**AIM OF THE TASK**.
Print the entries exactly as they appear, and omit any images.

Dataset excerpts
Start of Block

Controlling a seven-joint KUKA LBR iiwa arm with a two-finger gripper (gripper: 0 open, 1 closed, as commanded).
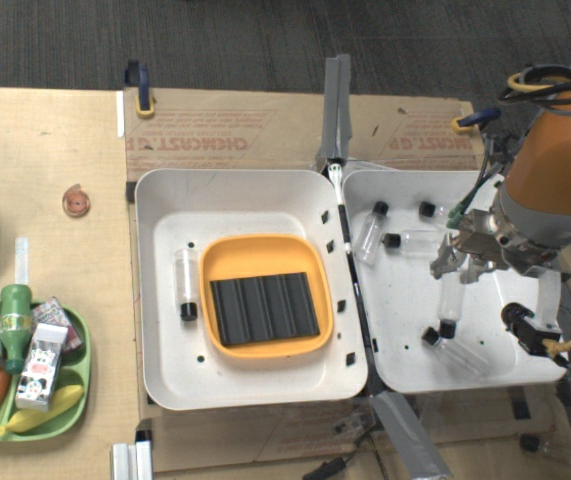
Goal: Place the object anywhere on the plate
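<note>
Plate [265, 253] holds only a black ridged block [265, 306]; vials [448, 308] lie in the right bin [405, 363]. Gripper [465, 263] hovers there; jaws' state unclear. Placing remains.

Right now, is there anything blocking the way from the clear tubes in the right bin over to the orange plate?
Only the two bins' raised rims, which meet between them. The clear tubes lie in the right bin under the claw; the orange plate sits in the left bin, a ridged black block covering its middle.
</note>
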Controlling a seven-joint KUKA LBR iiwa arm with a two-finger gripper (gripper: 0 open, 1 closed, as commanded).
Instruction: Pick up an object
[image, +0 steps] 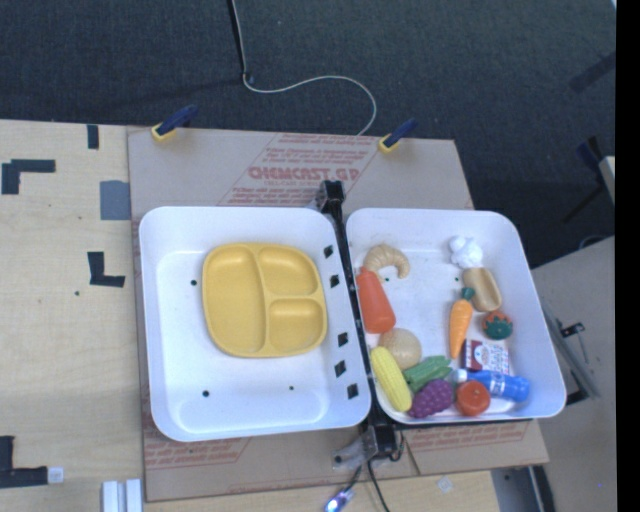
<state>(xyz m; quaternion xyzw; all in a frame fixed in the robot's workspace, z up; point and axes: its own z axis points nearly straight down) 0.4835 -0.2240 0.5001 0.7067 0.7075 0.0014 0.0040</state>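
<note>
**Two-bin worktop, stock before a pick**

Dark carpet surrounds a pale wooden worktop (60, 330) carrying a printed cardboard sheet (290, 170) held by two blue-and-yellow clamps.

- Left bin (170, 400): one yellow divided plate (265, 300), three compartments, lying flat near the centre.
- Right bin (520, 270): toy foods, crowded toward the near and left sides.
  - Croissant (387, 260), at the far left.
  - Red-orange pepper (375, 300), long axis running far to near, along the dividing wall.
  - Onion (400, 347), just beside the pepper's near end.
  - Corn cob (391, 379), slanted, touching the green pickle (428, 371).
  - Purple grapes (432, 399) and tomato (472, 398), against the near wall.
  - Blue bottle (500, 384) lying flat, beside a small carton (487, 355).
  - Carrot (459, 327), upright in frame; strawberry (497, 325); bread roll (482, 287); white garlic-like piece (463, 248).

Fingers: state cannot be told. Judgement: candidates all lie in the right bin, the side nearer the arm's entry; carrot and roll sit least crowded.
</note>
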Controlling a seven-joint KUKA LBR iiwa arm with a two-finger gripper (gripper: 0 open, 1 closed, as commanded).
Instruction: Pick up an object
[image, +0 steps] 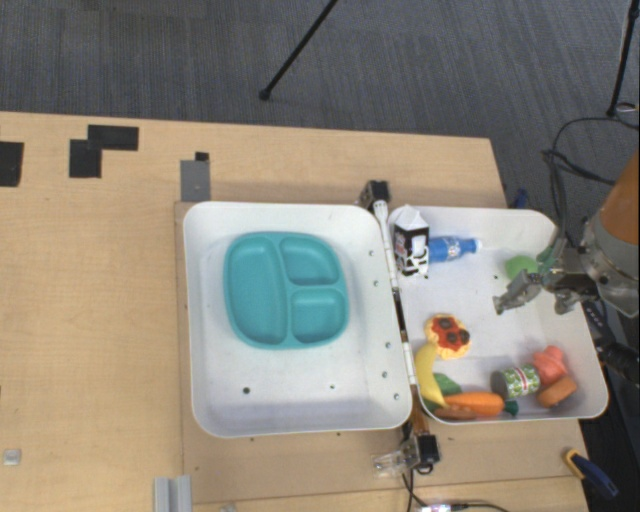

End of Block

**EXERCISE RESULT**.
Controlling a seven-joint KUKA LBR iiwa arm with a two-finger gripper (gripper: 0 open, 1 closed, as commanded).
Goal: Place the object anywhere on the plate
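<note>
Plate [265, 253] holds only a black ridged block [265, 306]; vials [448, 308] lie in the right bin [405, 363]. Gripper [465, 263] hovers there; jaws' state unclear. Placing remains.

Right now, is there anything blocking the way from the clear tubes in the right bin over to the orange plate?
Only the two bins' raised rims, which meet between them. The clear tubes lie in the right bin under the claw; the orange plate sits in the left bin, a ridged black block covering its middle.
</note>
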Controlling a seven-joint KUKA LBR iiwa arm with a two-finger gripper (gripper: 0 open, 1 closed, as commanded).
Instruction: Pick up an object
[image, +0 steps] 
<state>(xyz m; quaternion xyzw; all in a frame fixed in the robot's workspace, z up; point and axes: its own z axis points nearly straight down) 0.4835 -0.2240 0.5001 0.7067 0.7075 0.0014 0.0040</state>
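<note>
**Two-bin worktop, stock before a pick**

Dark carpet surrounds a pale wooden worktop (60, 330) carrying a printed cardboard sheet (290, 170) held by two blue-and-yellow clamps.

- Left bin (170, 400): one yellow divided plate (265, 300), three compartments, lying flat near the centre.
- Right bin (520, 270): toy foods, crowded toward the near and left sides.
  - Croissant (387, 260), at the far left.
  - Red-orange pepper (375, 300), long axis running far to near, along the dividing wall.
  - Onion (400, 347), just beside the pepper's near end.
  - Corn cob (391, 379), slanted, touching the green pickle (428, 371).
  - Purple grapes (432, 399) and tomato (472, 398), against the near wall.
  - Blue bottle (500, 384) lying flat, beside a small carton (487, 355).
  - Carrot (459, 327), upright in frame; strawberry (497, 325); bread roll (482, 287); white garlic-like piece (463, 248).

Fingers: state cannot be told. Judgement: candidates all lie in the right bin, the side nearer the arm's entry; carrot and roll sit least crowded.
</note>
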Controlling a seven-joint KUKA LBR iiwa arm with a two-finger gripper (gripper: 0 open, 1 closed, as commanded).
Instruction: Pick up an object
[image, +0 steps] 

This output requires nothing further.